§ **Exercise brief**: Beneath this instruction is a listing; write out exactly the line that contains "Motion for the" and each line after it to the last.
Segment Open
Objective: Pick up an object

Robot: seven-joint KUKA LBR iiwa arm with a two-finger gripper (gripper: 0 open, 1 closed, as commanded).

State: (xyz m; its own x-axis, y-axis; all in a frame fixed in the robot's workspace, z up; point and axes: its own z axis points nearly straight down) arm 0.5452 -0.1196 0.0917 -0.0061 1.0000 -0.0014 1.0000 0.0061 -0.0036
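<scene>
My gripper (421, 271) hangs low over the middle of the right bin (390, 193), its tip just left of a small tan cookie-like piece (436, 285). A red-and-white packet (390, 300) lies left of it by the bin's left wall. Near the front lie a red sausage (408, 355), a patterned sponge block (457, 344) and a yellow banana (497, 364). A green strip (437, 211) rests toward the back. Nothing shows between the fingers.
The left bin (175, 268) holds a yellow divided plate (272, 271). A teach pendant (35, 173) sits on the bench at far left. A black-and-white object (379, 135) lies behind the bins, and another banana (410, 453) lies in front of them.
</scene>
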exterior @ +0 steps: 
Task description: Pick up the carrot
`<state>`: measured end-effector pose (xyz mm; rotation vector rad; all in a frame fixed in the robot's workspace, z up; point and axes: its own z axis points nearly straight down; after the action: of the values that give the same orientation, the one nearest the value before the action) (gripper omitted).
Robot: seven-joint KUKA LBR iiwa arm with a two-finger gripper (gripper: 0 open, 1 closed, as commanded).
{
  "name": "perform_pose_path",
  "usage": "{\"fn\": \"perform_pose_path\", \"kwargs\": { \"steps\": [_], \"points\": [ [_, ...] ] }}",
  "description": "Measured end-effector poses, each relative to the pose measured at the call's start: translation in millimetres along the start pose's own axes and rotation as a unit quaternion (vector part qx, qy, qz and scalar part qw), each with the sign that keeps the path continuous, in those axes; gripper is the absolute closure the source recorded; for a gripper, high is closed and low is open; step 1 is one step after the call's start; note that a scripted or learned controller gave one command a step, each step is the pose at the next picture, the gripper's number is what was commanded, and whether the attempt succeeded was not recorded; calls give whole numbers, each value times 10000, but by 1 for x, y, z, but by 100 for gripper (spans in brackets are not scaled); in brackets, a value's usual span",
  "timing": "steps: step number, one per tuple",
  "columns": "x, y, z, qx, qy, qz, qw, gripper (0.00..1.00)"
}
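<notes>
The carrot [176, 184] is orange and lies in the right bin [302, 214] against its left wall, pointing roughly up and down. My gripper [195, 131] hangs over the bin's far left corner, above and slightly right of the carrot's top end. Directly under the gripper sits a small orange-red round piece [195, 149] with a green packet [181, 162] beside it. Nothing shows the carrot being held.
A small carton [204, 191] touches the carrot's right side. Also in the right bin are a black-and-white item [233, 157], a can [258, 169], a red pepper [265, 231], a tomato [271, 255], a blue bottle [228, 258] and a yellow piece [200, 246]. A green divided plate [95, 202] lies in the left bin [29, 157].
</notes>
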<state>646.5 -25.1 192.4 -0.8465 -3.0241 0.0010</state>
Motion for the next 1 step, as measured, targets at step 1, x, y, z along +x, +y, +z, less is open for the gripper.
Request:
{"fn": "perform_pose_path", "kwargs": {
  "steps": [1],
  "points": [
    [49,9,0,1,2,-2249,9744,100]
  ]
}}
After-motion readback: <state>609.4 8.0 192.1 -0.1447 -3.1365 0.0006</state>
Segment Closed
§ **Response area**:
Motion for the next 1 step, as measured, targets at step 1, x, y, z along +x, +y, +z, less is open for the gripper.
Request:
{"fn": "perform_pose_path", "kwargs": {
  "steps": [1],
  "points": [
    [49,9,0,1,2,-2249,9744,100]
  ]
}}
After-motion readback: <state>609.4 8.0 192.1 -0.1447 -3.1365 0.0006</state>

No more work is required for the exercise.